### ABOUT THIS EXERCISE
The listing below is to be written out word for word, minus its images.
────
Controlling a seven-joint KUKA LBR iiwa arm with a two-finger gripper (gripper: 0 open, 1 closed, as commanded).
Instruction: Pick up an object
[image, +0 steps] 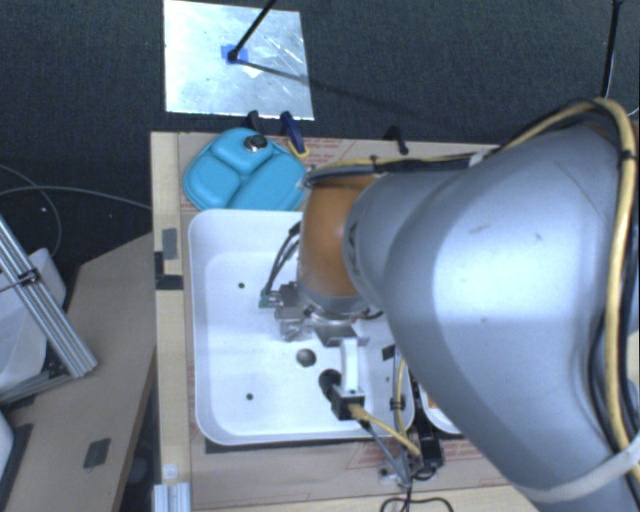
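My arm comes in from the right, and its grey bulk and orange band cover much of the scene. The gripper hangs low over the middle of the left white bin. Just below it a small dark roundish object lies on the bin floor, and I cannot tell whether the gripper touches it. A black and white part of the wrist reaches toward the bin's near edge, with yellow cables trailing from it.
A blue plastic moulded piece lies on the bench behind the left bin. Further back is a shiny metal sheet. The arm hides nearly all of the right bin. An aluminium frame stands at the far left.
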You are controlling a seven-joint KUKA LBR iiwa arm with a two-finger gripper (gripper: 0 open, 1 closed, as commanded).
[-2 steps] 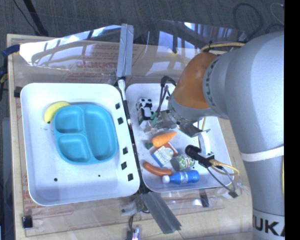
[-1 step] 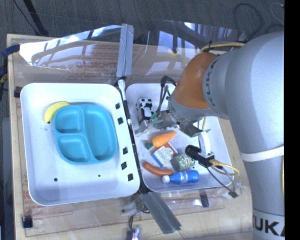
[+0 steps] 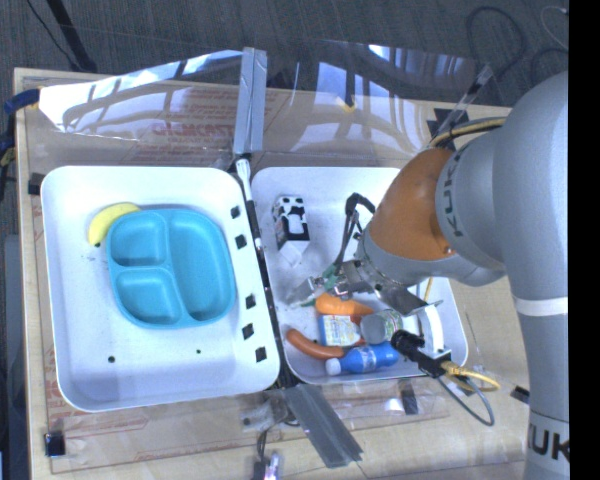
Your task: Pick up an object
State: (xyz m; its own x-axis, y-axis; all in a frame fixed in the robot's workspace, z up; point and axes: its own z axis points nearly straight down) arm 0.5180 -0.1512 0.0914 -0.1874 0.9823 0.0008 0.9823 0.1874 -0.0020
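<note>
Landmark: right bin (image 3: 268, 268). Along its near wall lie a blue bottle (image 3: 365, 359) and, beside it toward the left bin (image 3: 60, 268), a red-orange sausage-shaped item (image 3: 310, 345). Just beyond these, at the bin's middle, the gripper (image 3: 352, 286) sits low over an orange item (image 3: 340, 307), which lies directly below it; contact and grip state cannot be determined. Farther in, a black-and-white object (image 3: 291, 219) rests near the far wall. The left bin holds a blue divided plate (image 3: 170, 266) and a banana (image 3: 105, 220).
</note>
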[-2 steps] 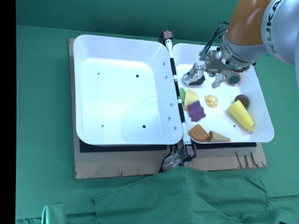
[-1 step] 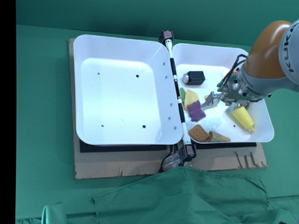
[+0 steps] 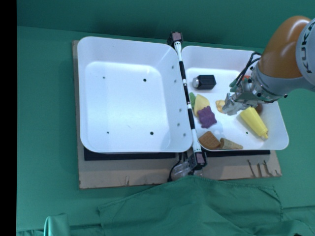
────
### TASK RESPONSE
Controlling a seven-joint KUKA LBR iiwa arm with a two-finger gripper (gripper: 0 open, 1 closed, as commanded).
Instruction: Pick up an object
[image, +0 steps] 
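My arm comes in from the right, and its grey bulk and orange band cover much of the scene. The gripper hangs low over the middle of the left white bin. Just below it a small dark roundish object lies on the bin floor, and I cannot tell whether the gripper touches it. A black and white part of the wrist reaches toward the bin's near edge, with yellow cables trailing from it.
A blue plastic moulded piece lies on the bench behind the left bin. Further back is a shiny metal sheet. The arm hides nearly all of the right bin. An aluminium frame stands at the far left.
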You are controlling a seven-joint KUKA LBR iiwa arm with a two-finger gripper (gripper: 0 open, 1 closed, as commanded).
[-2 steps] 
[-1 step] 
[+0 steps] 
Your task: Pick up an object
State: (xyz m; its own x-axis, y-axis; all in a frame fixed in the robot's workspace, z up; point and axes: its own z axis points nearly straight down) arm 0.5180 -0.1512 0.0914 -0.1874 0.9823 0.0008 0.9823 0.1874 -0.0020
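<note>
Landmark: right bin (image 3: 268, 268). Along its near wall lie a blue bottle (image 3: 365, 359) and, beside it toward the left bin (image 3: 60, 268), a red-orange sausage-shaped item (image 3: 310, 345). Just beyond these, at the bin's middle, the gripper (image 3: 352, 286) sits low over an orange item (image 3: 340, 307), which lies directly below it; contact and grip state cannot be determined. Farther in, a black-and-white object (image 3: 291, 219) rests near the far wall. The left bin holds a blue divided plate (image 3: 170, 266) and a banana (image 3: 105, 220).
</note>
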[-2 steps] 
[-1 step] 
[+0 steps] 

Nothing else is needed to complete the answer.